### Provided data
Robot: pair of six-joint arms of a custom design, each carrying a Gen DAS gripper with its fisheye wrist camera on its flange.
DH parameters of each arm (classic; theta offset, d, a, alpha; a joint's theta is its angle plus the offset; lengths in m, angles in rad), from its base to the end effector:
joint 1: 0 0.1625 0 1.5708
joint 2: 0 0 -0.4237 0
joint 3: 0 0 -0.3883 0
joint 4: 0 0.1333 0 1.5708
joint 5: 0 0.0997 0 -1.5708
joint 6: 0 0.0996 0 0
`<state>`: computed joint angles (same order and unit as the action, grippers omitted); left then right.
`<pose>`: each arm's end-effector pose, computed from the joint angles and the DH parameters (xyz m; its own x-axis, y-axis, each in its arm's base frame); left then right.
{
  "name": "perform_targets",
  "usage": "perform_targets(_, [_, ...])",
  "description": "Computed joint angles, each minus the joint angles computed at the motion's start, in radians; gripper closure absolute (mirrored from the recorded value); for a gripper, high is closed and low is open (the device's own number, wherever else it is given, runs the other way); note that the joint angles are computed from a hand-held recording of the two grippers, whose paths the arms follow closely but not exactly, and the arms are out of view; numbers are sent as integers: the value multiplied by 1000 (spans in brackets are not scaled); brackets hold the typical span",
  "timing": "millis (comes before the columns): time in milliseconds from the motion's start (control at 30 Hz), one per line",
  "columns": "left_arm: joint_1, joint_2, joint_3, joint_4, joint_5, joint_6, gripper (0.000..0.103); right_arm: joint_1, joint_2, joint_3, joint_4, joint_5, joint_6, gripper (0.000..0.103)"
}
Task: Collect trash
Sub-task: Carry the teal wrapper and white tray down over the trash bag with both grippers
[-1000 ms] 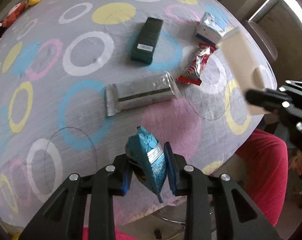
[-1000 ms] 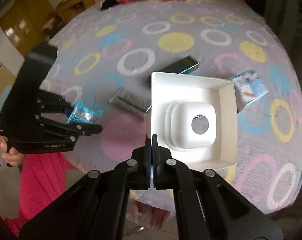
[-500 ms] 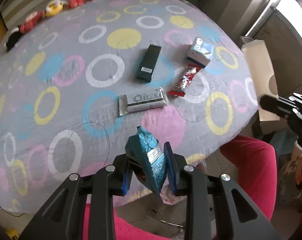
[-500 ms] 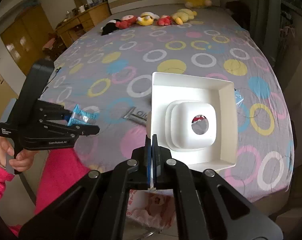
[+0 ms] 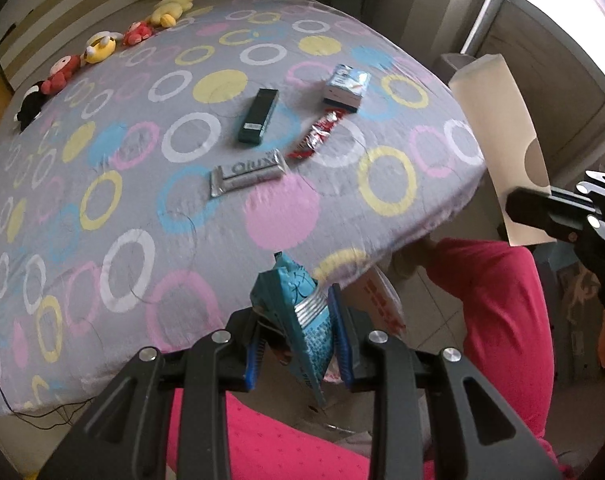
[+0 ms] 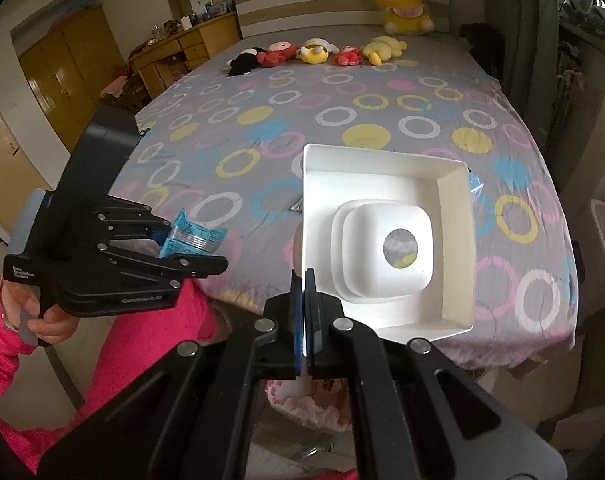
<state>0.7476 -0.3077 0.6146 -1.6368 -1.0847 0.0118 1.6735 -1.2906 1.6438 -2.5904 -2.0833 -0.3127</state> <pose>-0.5009 -0.7096 0.0642 -0.5110 0.7319 -0.4508 0.7182 0.6517 0.2439 0.1469 -0.6016 0.4288 -0.8297 -0.0387 0.5569 -0.3529 0.8093 -0.4696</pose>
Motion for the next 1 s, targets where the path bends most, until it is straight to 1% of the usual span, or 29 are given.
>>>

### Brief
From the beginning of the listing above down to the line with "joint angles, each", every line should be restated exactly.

### Solution to the problem
Robot: pair of six-joint arms of a custom design, each carrying a Gen DAS gripper with its fisheye wrist camera on its flange.
DH parameters of each arm (classic; theta offset, d, a, alpha; a joint's theta is its angle plus the offset; lengths in m, angles in rad), from its base to the end effector:
joint 1: 0 0.1625 0 1.5708
joint 2: 0 0 -0.4237 0
joint 3: 0 0 -0.3883 0
joint 4: 0 0.1333 0 1.5708
joint 5: 0 0.0997 0 -1.5708
joint 6: 0 0.0996 0 0
`<state>`: computed joint angles (same order and unit as the action, grippers omitted); left then right.
`<pose>`: each arm's end-effector pose, computed from the joint angles and the DH parameters (xyz m; its own x-axis, y-axis, each in its arm's base frame); left then right.
{
  "name": "perform_targets",
  "usage": "perform_targets(_, [_, ...])",
  "description": "Computed joint angles, each minus the joint angles computed at the motion's start, in radians; gripper closure absolute (mirrored from the recorded value); for a gripper, high is closed and low is open (the device's own number, wherever else it is given, runs the other way); note that the joint angles are computed from a hand-held recording of the two grippers, whose paths the arms follow closely but not exactly, and the arms are out of view; numbers are sent as integers: the value multiplied by 1000 (spans in brackets are not scaled); brackets hold the typical span",

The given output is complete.